[Start of section]
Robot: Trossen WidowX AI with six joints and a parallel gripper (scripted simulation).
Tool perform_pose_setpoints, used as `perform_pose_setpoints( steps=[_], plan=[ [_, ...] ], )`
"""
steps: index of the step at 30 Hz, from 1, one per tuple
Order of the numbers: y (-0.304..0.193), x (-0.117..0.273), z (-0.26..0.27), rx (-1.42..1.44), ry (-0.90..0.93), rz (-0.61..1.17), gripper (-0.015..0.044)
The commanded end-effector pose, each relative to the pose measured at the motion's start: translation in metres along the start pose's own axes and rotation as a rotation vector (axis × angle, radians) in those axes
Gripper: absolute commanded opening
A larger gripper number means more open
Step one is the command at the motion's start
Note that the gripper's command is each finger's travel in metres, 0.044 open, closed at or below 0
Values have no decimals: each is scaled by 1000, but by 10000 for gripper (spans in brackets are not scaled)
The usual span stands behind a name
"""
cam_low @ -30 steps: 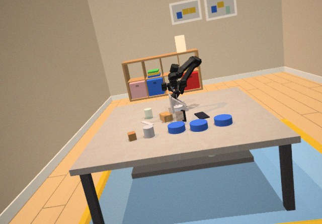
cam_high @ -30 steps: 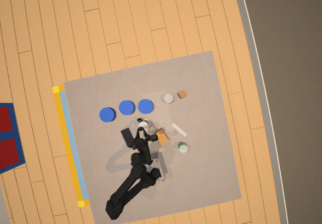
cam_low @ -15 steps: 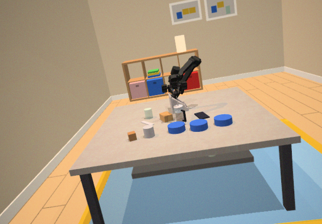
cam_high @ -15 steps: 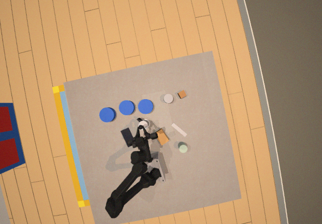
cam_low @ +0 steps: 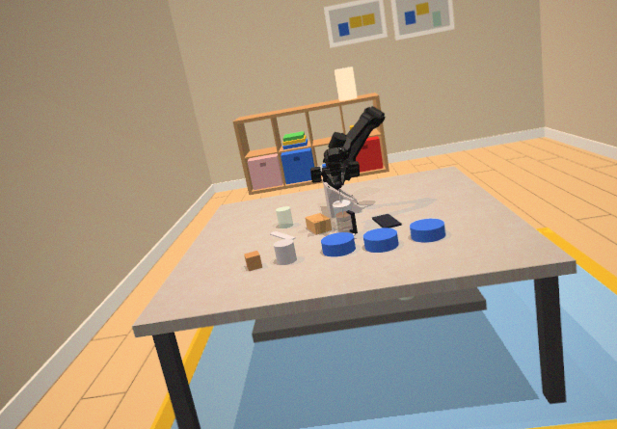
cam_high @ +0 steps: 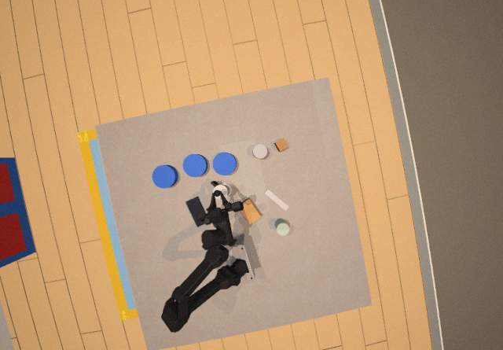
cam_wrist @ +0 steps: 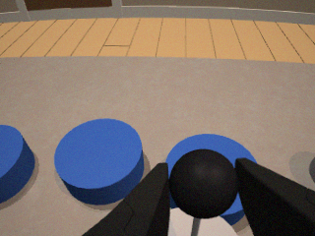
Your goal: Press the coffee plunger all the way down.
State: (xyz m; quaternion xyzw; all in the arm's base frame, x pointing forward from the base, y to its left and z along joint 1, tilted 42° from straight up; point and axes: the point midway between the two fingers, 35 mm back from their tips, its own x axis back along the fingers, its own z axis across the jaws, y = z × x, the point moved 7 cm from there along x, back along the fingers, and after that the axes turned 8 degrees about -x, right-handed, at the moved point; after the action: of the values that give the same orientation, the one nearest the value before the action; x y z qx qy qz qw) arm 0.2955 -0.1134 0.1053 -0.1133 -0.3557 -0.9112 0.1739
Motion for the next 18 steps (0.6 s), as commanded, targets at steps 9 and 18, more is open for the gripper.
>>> perform_pose_setpoints(
  steps=[9,18],
  plan=[
    [-35,-18,-4,-46,-4,72,115],
    [-34,-27,-4,-46,-2,71,115]
  ],
)
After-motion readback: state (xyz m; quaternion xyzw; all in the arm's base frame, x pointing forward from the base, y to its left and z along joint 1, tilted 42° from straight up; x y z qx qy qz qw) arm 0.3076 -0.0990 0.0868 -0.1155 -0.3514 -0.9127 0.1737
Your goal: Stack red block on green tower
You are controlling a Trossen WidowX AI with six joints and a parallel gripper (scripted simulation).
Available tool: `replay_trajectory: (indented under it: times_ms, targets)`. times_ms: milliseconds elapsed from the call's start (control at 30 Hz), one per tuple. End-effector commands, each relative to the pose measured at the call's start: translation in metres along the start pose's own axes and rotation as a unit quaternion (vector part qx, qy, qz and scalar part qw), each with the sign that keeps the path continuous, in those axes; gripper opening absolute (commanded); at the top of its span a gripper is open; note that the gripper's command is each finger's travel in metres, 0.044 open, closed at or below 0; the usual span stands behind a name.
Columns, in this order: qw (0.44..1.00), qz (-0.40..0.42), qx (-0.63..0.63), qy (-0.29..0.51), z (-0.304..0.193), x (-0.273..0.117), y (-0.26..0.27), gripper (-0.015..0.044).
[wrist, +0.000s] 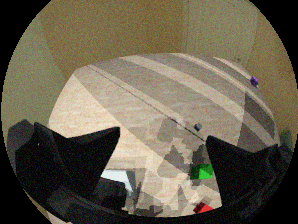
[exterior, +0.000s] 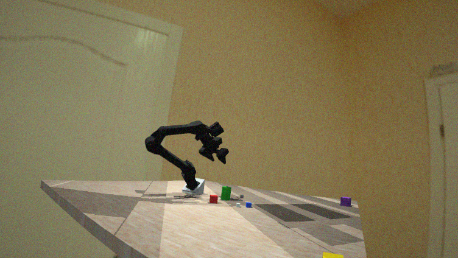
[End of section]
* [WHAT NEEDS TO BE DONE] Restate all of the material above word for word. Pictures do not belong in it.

* [REPLY]
Robot: Trossen WidowX AI with six joints and a parallel gripper (scripted simulation).
Tool perform_pose_setpoints, used as `perform_pose_setpoints( steps=[_], plan=[ [_, ...] ], )`
"""
steps: index of the step at 30 Hz, from 1, one per tuple
Order of the numbers: y (-0.304..0.193), x (-0.117..0.273), z (-0.26..0.27), rx (-1.42..1.44), ry (-0.90..0.93), rz (-0.61..1.17), gripper (-0.015..0.044)
The commanded end-effector pose, each relative to the pose measured at the motion's start: translation in metres along the start pose's own axes and rotation as a rotation vector (axis × angle, radians) in those axes
Gripper: absolute commanded opening
A larger gripper number means more open
Step one is the command at the motion's start
Note that the gripper's command is each finger's travel in metres, 0.044 open, closed at or below 0
Values have no decimals: each is scaled by 1000, but by 10000 for gripper (spans in brackets are not scaled)
The usual span stands behind a name
"""
cam_low @ -30 steps: 
cam_high @ -30 steps: 
cam_low @ -15 steps: 
cam_high @ -15 steps: 
cam_low @ +0 steps: 
cam_high @ +0 steps: 
cam_wrist @ +0 steps: 
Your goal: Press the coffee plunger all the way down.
State: (xyz m; quaternion xyzw; all in the arm's base frame, x pointing forward from the base, y to its left and z along joint 1, tilted 42° from straight up; point and axes: the point midway between the two fingers, 35 mm back from their tips, its own x axis back along the fingers, its own z axis across the jaws, y = z × x, the point moved 7 cm from there along x, back along the fingers, and after that the axes turned 8 degrees about -x, right-handed, at the moved point; after the action: of the values that give the same orientation, the one nearest the value before the action; x y z qx qy qz qw) arm 0.2955 -0.1134 0.1053 -0.1133 -0.3557 -0.9112 0.1739
Motion for the next 18 steps (0.6 s), as commanded, targets at steps 9 and 18, more is open for the gripper.
>>> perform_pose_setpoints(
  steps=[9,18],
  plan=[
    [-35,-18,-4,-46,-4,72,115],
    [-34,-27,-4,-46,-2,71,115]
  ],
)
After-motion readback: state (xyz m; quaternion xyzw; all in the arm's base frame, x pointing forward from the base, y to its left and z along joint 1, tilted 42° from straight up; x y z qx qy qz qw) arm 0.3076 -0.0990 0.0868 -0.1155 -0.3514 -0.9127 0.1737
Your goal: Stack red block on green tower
You are controlling a Trossen WidowX AI with six joints and a parallel gripper (scripted simulation).
Available tool: `replay_trajectory: (indented under it: times_ms, targets)`. times_ms: milliseconds elapsed from the call's start (control at 30 Hz), one per tuple. End-effector commands, each relative to the pose measured at the call's start: translation in metres along the start pose's own axes and rotation as a unit quaternion (vector part qx, qy, qz and scalar part qw), each with the sign that keeps the path continuous, in those axes; gripper opening absolute (commanded); at the top of its span a gripper is open; note that the gripper's command is each finger's travel in metres, 0.044 open, closed at or below 0; the usual span stands behind a name.
Columns, in this order: qw (0.44..1.00), qz (-0.40..0.42), qx (-0.63..0.63), qy (-0.29..0.51), z (-0.304..0.193), x (-0.273..0.117), y (-0.26..0.27), gripper (-0.015..0.044).
[wrist, +0.000s] 
[exterior, +0.000s] 

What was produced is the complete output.